Adapun untuk Badan Pangan Nasional, Komisi IV menyetujui pagu anggaran Tahun Anggaran 2027 sebesar Rp161,9 miliar. Anggaran tersebut diharapkan mendukung pelaksanaan tugas strategis di bidang pangan, terutama menjaga ketersediaan pangan, stabilisasi pasokan dan harga, pengelolaan cadangan pangan pemerintah, serta penanganan kerawanan pangan dan gizi.
Sedangkan, Badan Karantina Indonesia memperoleh anggaran sebesar Rp1,705 triliun untuk mendukung pelaksanaan tugas dan fungsi karantina pada 2027. Anggaran tersebut diharapkan dapat memperkuat pengawasan lalu lintas komoditas, mencegah penyebaran hama dan penyakit, serta menjaga keamanan dan mutu pangan serta produk pertanian, perikanan, dan hewan.
Sementara itu, Komisi IV DPR juga menyetujui pagu anggaran Kementerian Kelautan dan Perikanan Tahun Anggaran 2027 sebesar Rp16,653 triliun. Pembahasan kementerian tersebut mencakup pengelolaan perikanan dan kelautan, peningkatan nilai tambah dan daya saing industri, serta kualitas lingkungan hidup.
Melalui rangkaian pembahasan tersebut, Komisi IV DPR menegaskan bahwa penguatan sektor pangan dan sumber daya alam perlu berjalan beriringan dengan perlindungan lingkungan.

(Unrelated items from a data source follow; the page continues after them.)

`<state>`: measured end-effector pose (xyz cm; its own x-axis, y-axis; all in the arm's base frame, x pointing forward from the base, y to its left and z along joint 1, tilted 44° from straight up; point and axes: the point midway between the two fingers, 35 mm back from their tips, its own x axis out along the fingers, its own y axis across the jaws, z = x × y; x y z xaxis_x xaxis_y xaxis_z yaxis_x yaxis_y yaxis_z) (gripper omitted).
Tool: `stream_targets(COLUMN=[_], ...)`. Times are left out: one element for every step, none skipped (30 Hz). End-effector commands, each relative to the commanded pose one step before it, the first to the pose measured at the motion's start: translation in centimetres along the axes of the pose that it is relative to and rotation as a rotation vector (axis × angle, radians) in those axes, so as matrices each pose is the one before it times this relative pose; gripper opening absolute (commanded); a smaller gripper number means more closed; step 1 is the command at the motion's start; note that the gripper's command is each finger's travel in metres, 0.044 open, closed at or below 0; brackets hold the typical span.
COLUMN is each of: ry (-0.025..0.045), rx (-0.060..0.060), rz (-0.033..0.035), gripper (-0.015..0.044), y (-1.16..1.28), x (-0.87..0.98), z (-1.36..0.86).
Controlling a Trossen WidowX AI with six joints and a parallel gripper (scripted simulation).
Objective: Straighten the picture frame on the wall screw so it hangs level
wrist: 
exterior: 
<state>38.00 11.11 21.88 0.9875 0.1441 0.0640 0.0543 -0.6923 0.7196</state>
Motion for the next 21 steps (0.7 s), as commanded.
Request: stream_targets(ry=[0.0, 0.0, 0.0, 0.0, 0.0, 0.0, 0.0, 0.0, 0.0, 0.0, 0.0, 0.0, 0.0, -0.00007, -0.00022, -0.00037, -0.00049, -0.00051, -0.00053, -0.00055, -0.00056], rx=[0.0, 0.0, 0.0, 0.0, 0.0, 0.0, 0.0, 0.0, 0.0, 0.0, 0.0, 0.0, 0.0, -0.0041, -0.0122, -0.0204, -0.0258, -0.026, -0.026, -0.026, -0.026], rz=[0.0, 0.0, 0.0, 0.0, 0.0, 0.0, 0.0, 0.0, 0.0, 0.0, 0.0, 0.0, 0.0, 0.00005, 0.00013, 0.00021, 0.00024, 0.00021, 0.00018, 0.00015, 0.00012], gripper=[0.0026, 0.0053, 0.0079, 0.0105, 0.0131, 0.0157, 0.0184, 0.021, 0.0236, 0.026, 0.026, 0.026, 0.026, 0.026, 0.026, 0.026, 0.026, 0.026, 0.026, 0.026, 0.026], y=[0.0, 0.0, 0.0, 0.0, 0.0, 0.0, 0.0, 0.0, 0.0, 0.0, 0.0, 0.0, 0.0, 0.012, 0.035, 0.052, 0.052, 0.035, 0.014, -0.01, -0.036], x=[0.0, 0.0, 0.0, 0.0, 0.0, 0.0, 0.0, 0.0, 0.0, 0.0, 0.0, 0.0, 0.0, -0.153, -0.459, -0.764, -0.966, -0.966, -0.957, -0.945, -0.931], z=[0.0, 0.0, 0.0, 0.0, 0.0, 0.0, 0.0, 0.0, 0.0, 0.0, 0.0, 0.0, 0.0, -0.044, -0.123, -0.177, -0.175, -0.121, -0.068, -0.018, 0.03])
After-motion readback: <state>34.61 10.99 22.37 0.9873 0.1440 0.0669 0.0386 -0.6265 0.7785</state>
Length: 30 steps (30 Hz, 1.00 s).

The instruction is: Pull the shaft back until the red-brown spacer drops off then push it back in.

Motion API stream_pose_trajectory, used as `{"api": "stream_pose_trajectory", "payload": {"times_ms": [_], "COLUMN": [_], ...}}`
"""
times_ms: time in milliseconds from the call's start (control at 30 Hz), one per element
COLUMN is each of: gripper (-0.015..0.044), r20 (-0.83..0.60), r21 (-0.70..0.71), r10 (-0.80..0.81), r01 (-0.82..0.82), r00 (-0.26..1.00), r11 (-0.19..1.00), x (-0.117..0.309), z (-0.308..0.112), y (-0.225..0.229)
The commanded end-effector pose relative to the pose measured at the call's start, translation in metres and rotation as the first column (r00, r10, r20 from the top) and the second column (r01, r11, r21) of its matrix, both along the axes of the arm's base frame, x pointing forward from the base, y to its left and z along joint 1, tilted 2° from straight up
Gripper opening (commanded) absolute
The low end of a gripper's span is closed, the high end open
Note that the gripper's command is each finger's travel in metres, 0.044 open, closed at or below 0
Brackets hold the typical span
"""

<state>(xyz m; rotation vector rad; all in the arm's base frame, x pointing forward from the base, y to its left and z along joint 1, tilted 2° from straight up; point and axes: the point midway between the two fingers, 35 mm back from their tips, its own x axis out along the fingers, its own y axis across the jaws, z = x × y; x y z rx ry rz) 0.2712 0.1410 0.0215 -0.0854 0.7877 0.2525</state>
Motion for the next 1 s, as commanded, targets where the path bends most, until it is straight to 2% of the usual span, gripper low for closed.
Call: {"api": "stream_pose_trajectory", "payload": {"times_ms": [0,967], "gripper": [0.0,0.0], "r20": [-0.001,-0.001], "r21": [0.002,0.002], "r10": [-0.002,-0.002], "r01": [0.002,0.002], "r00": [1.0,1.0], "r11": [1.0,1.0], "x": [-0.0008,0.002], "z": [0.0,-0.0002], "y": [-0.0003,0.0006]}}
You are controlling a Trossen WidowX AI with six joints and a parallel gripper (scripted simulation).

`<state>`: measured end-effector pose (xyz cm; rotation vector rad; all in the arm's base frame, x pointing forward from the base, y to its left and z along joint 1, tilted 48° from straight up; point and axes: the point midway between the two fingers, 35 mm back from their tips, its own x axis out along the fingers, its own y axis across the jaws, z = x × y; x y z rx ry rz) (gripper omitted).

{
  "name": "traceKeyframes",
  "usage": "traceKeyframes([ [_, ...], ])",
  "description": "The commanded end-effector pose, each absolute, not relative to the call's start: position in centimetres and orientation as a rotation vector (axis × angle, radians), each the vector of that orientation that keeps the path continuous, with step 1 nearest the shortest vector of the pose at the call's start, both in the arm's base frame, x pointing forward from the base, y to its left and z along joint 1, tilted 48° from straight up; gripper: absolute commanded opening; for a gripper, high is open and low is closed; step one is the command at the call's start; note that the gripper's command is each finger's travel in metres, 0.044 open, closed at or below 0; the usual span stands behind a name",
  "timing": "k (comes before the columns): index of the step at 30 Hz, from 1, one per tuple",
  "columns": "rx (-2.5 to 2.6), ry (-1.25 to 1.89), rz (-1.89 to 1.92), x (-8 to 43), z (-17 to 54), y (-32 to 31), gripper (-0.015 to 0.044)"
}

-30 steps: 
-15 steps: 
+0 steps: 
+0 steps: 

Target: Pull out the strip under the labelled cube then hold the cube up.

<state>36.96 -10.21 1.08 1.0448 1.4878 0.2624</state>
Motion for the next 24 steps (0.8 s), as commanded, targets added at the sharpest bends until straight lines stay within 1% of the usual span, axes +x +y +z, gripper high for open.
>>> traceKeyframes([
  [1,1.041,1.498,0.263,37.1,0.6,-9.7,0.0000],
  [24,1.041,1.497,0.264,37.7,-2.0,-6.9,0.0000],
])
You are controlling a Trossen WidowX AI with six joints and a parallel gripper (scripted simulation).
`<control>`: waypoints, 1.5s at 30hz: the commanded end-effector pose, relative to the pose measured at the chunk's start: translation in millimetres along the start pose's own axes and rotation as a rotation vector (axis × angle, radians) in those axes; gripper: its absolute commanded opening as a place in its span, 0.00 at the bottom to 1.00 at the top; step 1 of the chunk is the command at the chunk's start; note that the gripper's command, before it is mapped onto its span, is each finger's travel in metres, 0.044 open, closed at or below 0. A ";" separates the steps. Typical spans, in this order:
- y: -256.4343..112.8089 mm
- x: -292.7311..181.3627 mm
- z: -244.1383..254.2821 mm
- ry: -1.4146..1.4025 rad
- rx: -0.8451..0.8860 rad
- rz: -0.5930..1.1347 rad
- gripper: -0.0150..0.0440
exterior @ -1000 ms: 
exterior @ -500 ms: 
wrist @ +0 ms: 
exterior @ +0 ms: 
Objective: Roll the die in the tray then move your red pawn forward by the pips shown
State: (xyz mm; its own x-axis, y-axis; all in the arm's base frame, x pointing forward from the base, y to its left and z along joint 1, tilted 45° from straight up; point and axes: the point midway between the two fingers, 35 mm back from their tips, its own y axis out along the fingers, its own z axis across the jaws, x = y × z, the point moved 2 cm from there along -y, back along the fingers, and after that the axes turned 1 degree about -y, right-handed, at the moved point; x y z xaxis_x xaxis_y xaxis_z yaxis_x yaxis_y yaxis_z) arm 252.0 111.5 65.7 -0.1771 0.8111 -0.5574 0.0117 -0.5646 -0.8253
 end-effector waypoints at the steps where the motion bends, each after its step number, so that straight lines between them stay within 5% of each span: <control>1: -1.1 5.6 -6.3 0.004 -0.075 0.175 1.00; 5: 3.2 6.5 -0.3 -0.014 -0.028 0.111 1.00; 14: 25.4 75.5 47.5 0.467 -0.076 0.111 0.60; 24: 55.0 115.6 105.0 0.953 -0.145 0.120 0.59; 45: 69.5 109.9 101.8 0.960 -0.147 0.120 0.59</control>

Dengan demikian, pembangunan diharapkan tidak hanya menjawab kebutuhan pangan saat ini, tetapi juga menjaga keberlanjutan sumber daya bagi generasi mendatang.
“Alokasi anggaran perlu dikonsentrasikan pada program-program yang memberikan dampak langsung terhadap peningkatan produksi pangan, antara lain melalui penguatan sarana produksi, peningkatan sarana dan prasarana pertanian, serta penguatan kapasitas sumber daya manusia pertanian,” pungkas Siti.